Directions ->
Work through the data line by line, gathering every line that has the word "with".
Start of Given data
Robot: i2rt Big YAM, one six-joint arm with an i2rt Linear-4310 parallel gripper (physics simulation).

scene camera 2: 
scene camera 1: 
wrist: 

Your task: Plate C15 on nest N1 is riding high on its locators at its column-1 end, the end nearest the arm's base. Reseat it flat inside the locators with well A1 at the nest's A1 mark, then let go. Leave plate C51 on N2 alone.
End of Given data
Answer area ->
Robot: i2rt Big YAM, one six-joint arm with an i2rt Linear-4310 parallel gripper (physics simulation).
Your task: Plate C15 on nest N1 is riding high on its locators at its column-1 end, the end nearest the arm's base. Reseat it flat inside the locators with well A1 at the nest's A1 mark, then let go. Leave plate C51 on N2 alone.

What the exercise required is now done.